**What to produce:**
Produce a verbatim transcription of the entries, with all pictures omitted.
BEGIN Available data
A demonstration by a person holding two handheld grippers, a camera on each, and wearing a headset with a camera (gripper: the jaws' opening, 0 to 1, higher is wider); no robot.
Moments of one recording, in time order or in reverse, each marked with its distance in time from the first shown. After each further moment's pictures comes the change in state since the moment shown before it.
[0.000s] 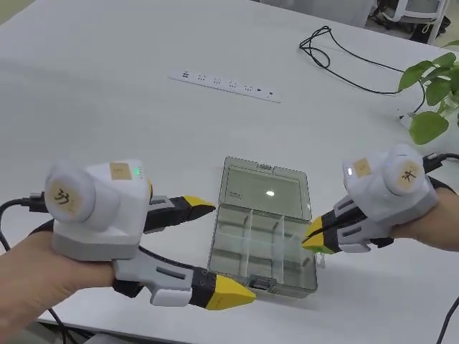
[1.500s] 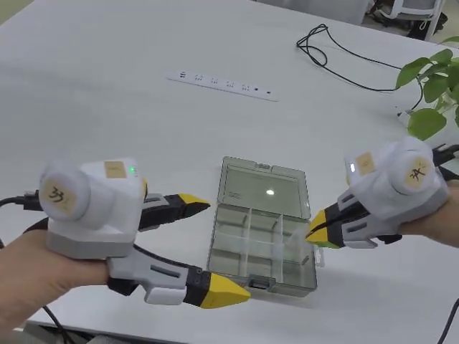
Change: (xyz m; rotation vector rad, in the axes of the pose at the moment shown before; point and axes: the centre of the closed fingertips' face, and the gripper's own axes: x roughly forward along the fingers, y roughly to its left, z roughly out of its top) left arm -0.003 0.005 -0.003 0.008 0.020 0.002; right arm -0.013 0.002 0.008 -0.069 0.045 -0.055
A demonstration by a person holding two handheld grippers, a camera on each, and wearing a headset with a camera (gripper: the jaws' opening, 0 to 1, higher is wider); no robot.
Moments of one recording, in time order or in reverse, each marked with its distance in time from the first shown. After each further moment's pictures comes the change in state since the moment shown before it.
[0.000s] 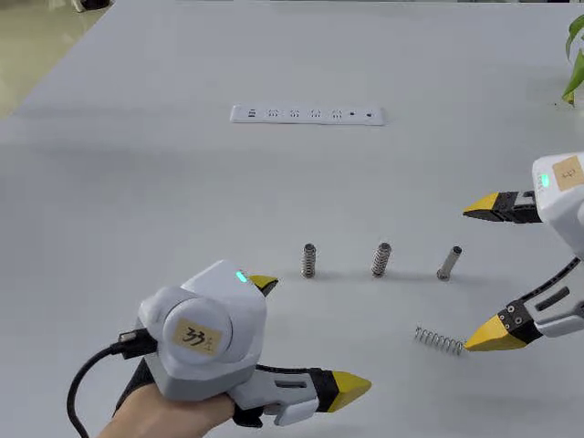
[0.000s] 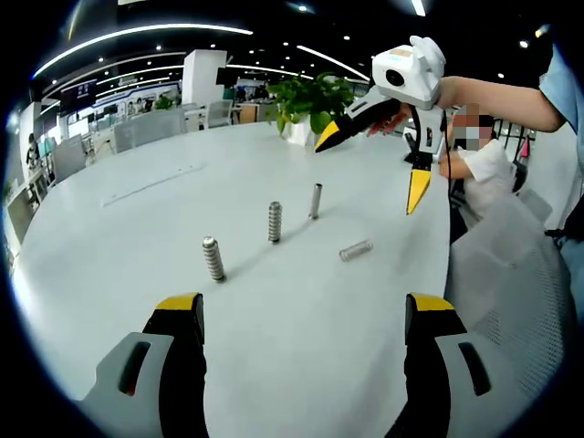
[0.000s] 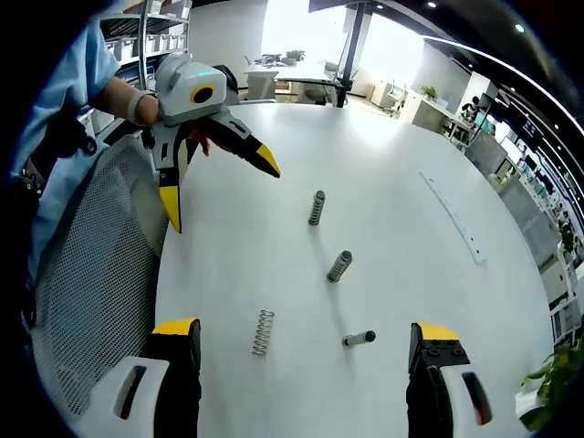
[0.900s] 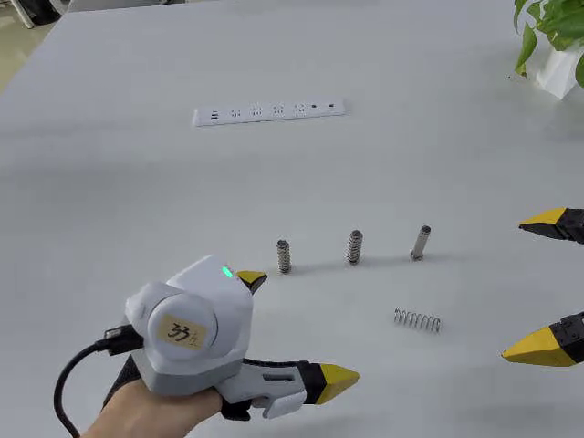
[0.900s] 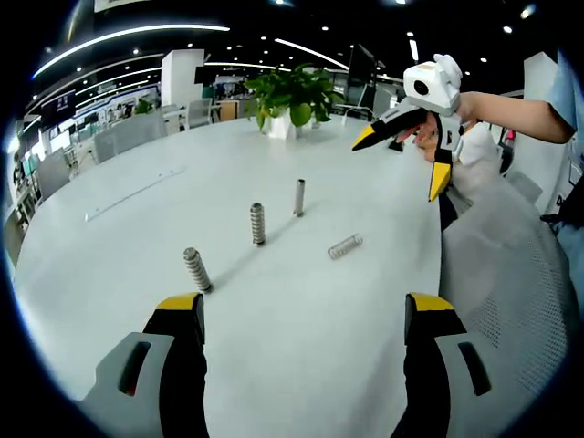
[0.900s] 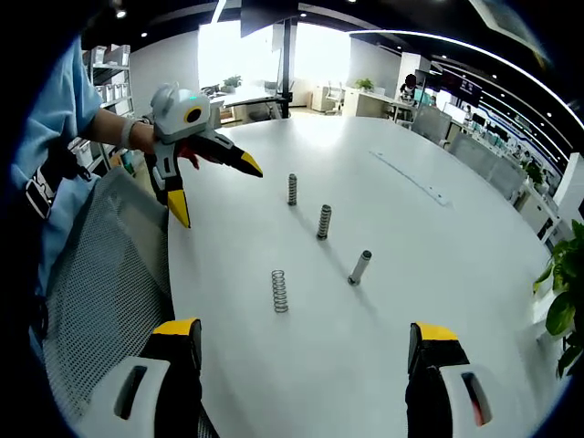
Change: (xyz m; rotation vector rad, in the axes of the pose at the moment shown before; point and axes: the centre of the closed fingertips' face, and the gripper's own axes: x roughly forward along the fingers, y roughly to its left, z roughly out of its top) left arm 0.010 -0.012 0.002 0.079 0.039 -0.073; right arm -0.039 0.028 -0.051 0.268 -0.092 -0.115
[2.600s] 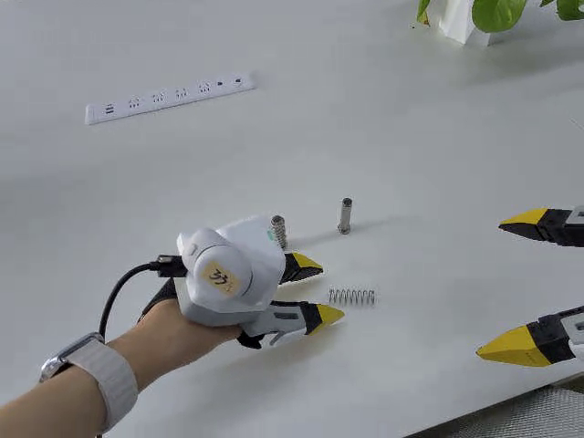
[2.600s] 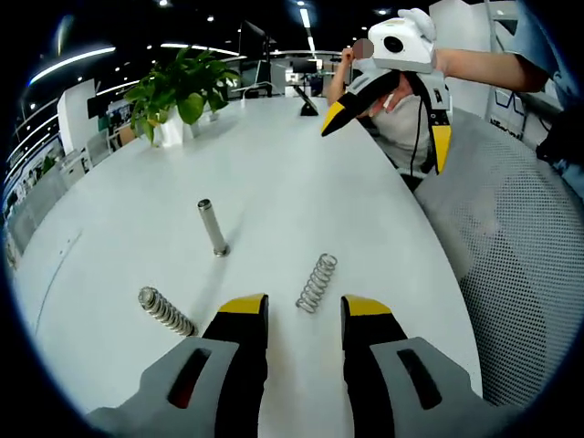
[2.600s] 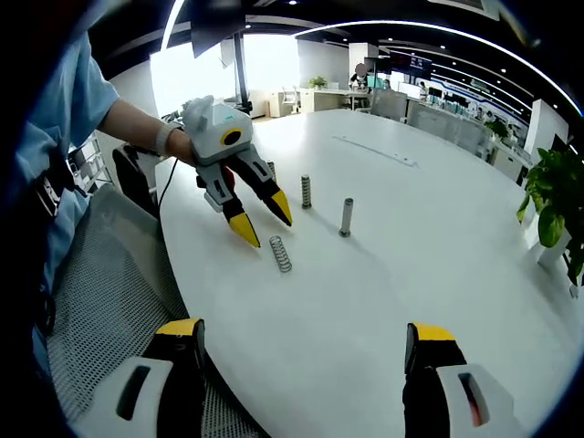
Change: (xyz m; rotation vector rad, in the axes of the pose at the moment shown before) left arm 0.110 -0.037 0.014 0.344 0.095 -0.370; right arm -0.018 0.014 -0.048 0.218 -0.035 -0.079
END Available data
**Answer space:**
A demonstration by a person holding two handheld grippers, a camera on each, and wearing a headset with a camera (gripper: the jaws' opening, 0 to 1, higher is wider); no robot.
Moments of one recording, in time order or in reverse, each marked with its distance in time from the first shown. After each further moment's pictures comes the change in state since the moment shown before it.
[0.000s] 
[1.500s] 
Change: (xyz m; rotation vector rad, in the axes of the pose at the moment shown before; point and axes: the centre of the closed fingertips' face, and the gripper's own axes: x roughly forward along the fingers, y roughly to its left, z roughly out of its top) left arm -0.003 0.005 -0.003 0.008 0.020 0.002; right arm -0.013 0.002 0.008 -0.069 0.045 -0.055
A demonstration by a person holding two handheld grippers, a camera on each, and wearing a headset with a camera (gripper: the jaws' opening, 0 to 1, higher is wider); no robot.
Moments of one recording, in time order or in reverse, each marked with its distance in time from the first shown. After each further moment's pictures comes the change in state since the moment shown before it.
[0.000s] 
[0.000s] 
[0.000s] 
[0.900s] 
[0.900s] 
[0.900s] 
Change: (xyz m; rotation vector rad, in the axes of the pose at the moment shown before; point and axes: the centre of the closed fingertips' face, and the gripper's own axes: x roughly forward along the fingers, y roughly to its left, z roughly out of its top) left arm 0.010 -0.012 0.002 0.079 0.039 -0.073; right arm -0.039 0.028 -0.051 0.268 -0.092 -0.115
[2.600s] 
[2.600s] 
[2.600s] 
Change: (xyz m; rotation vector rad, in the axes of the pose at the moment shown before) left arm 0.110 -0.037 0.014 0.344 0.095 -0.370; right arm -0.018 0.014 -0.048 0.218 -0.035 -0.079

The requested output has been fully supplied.